当菩珠看到那道熟悉的身影轮廓从夜色里现身的那一刻,呆住了。她几乎不敢相信自己的眼睛,待他到了近前,看清楚真的是他,她心中一阵狂喜,眼睛又一阵热。

她含着泪看他朝着自己走来,停在她的面前,低声道:“我先送你去蓬莱宫?”

他的语气,似带了几分征询的意味。

她喉咙哽咽,无法发声,只能点头,一串眼泪便随了这点头的动作从眼眶中跌落了下来。

李玄度看了她一眼,握住她的一只手,牵了起来,带着她经过沉默着的崔铉面前之时,略作停步,道:“需我帮忙吗?”
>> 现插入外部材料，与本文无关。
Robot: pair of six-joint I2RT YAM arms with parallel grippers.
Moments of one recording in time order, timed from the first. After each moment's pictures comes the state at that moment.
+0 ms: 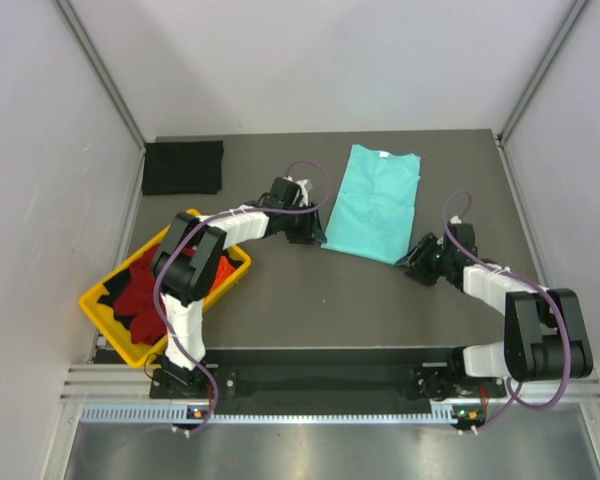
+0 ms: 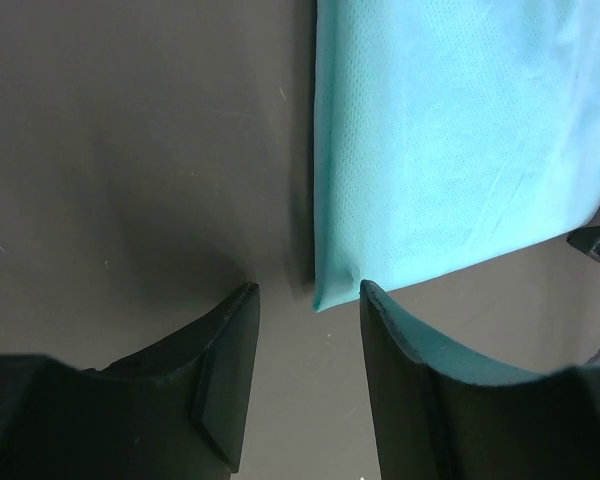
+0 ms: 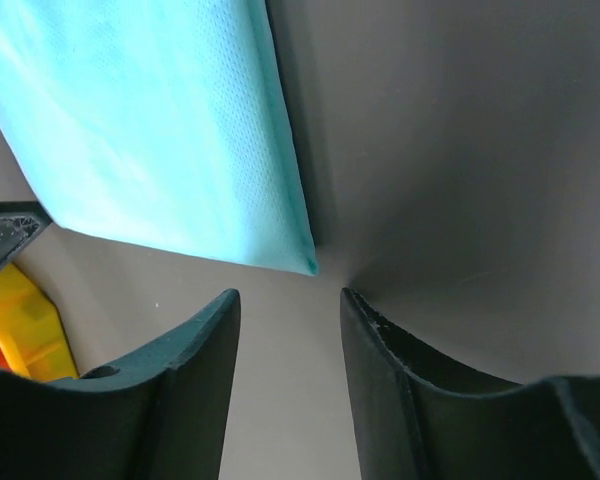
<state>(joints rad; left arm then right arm) -0.51 1.99 1.27 -0.14 0.35 -0.53 0.07 1.34 0.50 -0.05 -0.31 0.79</state>
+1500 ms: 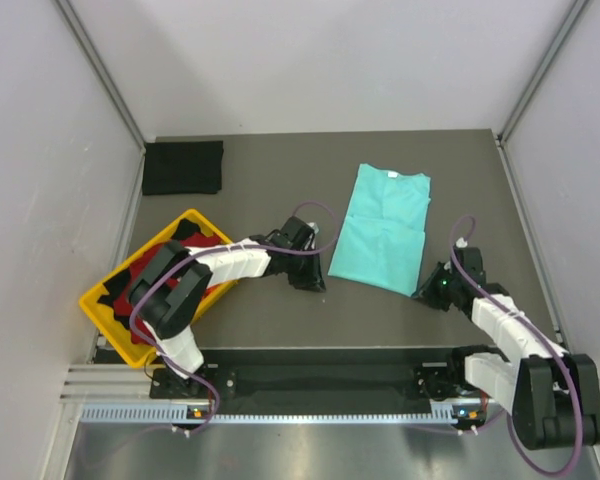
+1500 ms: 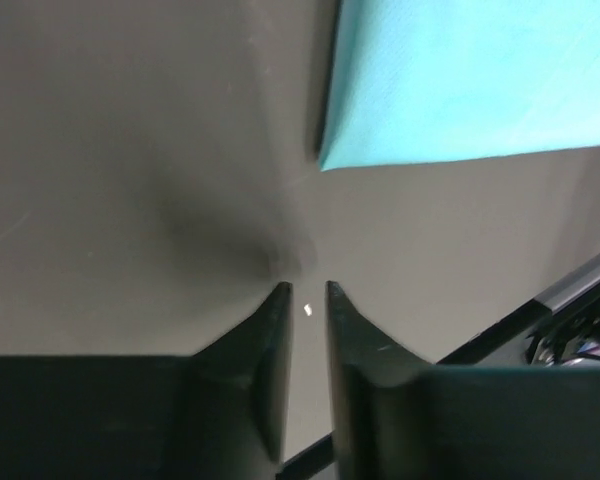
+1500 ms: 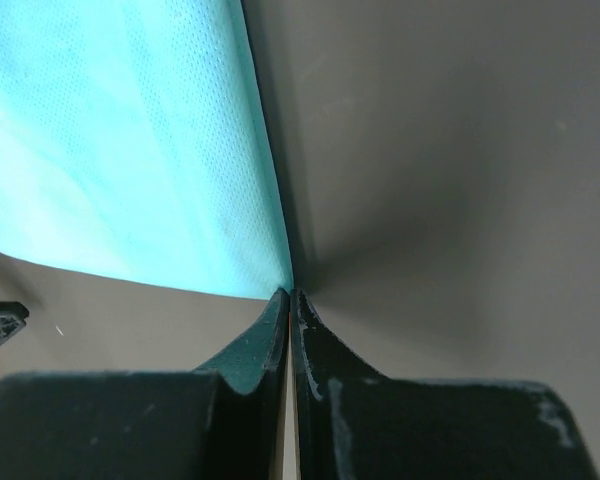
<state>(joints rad) -0.72 1.74 0.97 -0.24 0.28 -0.72 0.07 1.01 0.36 -0.33 -0.20 0.67</state>
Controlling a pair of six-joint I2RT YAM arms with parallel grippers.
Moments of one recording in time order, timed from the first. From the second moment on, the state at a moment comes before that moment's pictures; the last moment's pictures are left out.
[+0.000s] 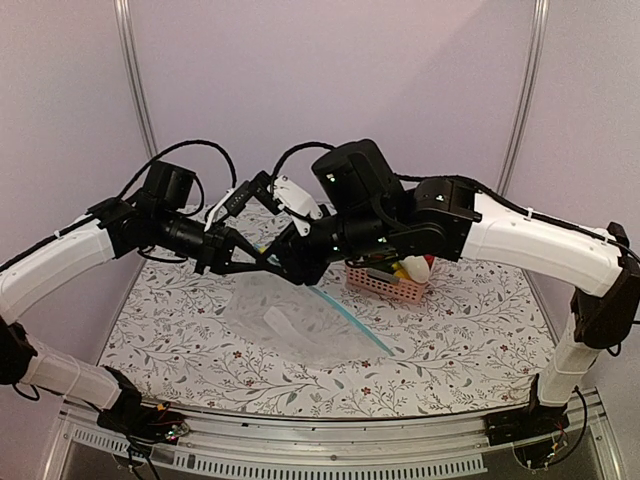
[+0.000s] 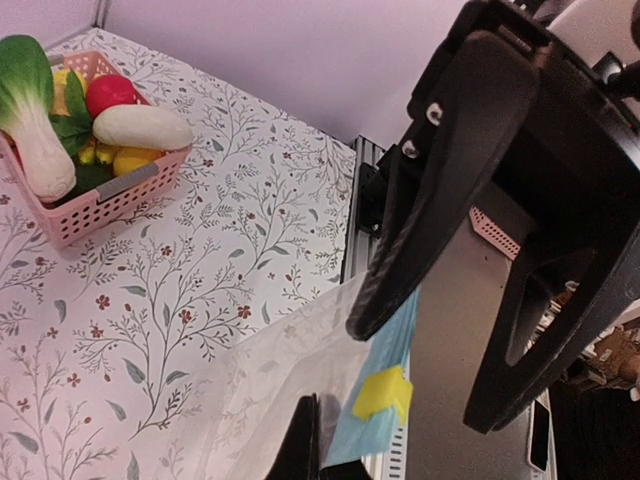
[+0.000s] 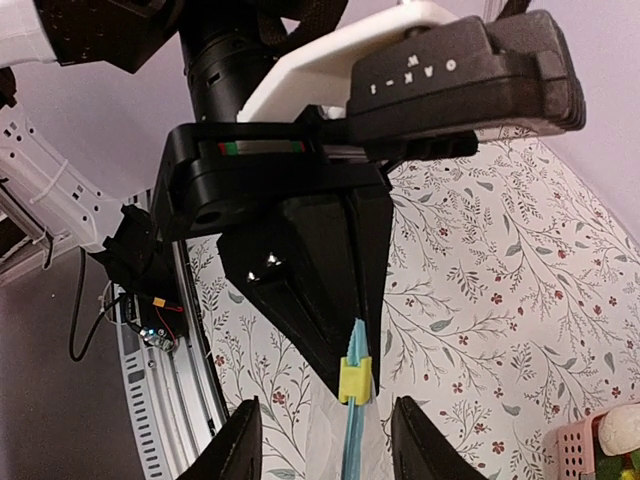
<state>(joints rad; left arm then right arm) -0.56 1.26 1.12 -0.56 0.96 0.06 1.22 1.76 1.81 -0.57 -0.01 0.10</state>
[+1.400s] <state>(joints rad) -0.57 1.26 1.12 -0.56 0.95 0.06 1.22 1.82 1.88 -0.59 0.06 0.10</state>
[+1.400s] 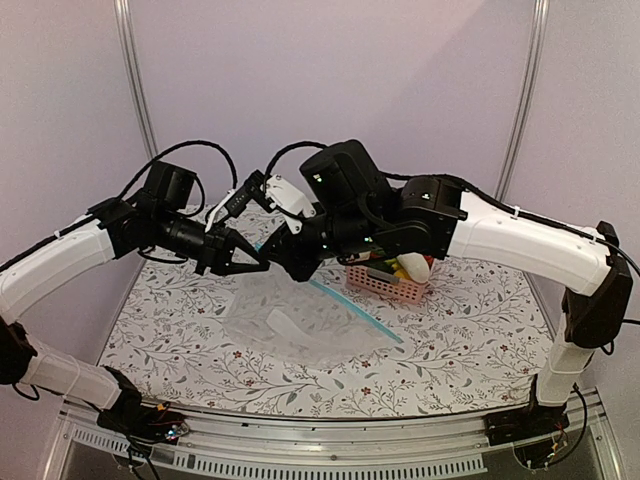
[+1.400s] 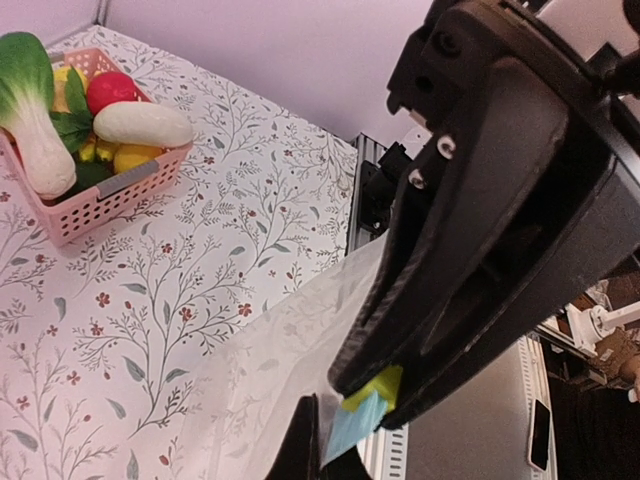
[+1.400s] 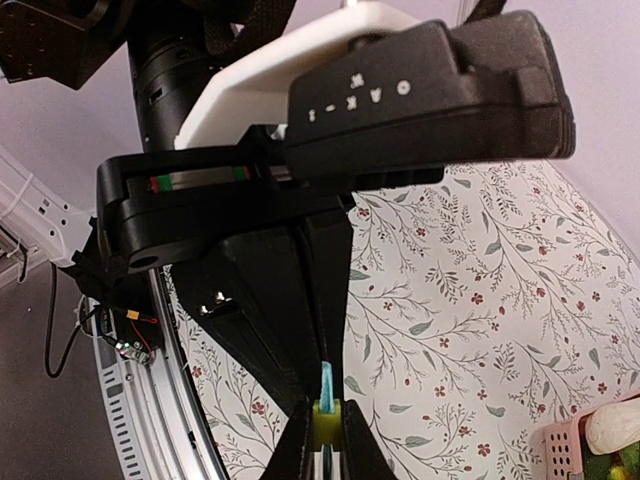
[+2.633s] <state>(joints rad) -0.56 1.24 1.12 -0.55 0.84 0.05 1.22 1.83 1.87 -0.57 0.10 0.11</state>
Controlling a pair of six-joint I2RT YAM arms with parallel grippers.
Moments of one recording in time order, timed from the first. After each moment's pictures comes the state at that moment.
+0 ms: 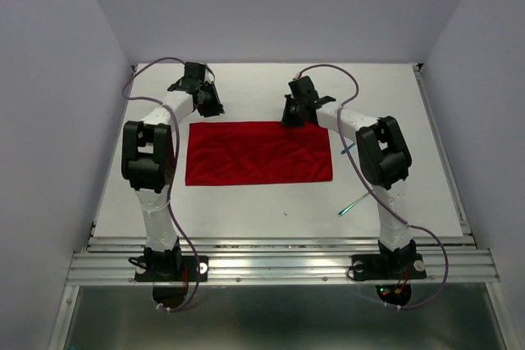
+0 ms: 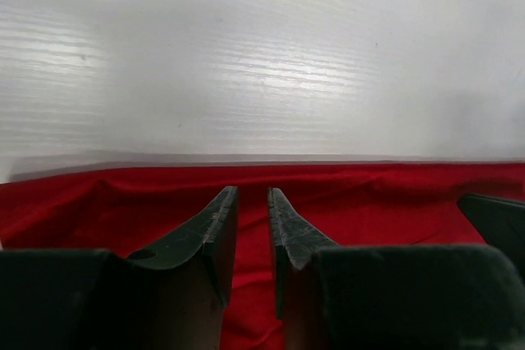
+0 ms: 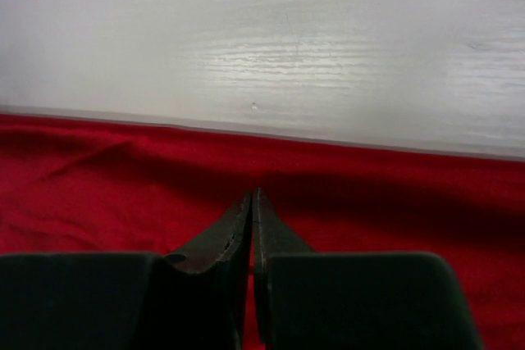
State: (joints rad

崔铉眼皮跳动,双目死死盯着对面脸色发白的上官七郎,咬牙道:“我自会处置!”

李玄度微微颔首,不再停留,带着菩珠走了过去。

身后发出一阵弓弩和刀剑交错的杀戮之声。

路边停着一辆不起眼的青毡小马车,叶霄作车夫,正在等着。

李玄度抱她上去,自己也跟着弯腰入内,坐进去闭上车门。

马车穿过一片空地之后,远离那条早已被戒严的主道,上了野径,朝着京都的方向疾驰而去。

车厢的角落上悬着一盏昏黄的马灯,车厢笼了一片黯淡的灯火之色。耳边只有外面车轮碾过路面发出的轱辘之声,显得这个小小的空间分外静谧。

菩珠的心渐渐地定了下来,忽听耳边响起李玄度低沉的声音:“此番又叫你受惊。真的怪我,确实太过无能了。莫说别的,连保护好你,都是空话。”

菩珠抬眼,见他低头望着自己,眉宇似带一缕郁结的愧色,立刻抹去脸上残留的泪痕,摇了摇头,问道:“崔铉说皇帝欲在皇陵将你除去,是真的吗?”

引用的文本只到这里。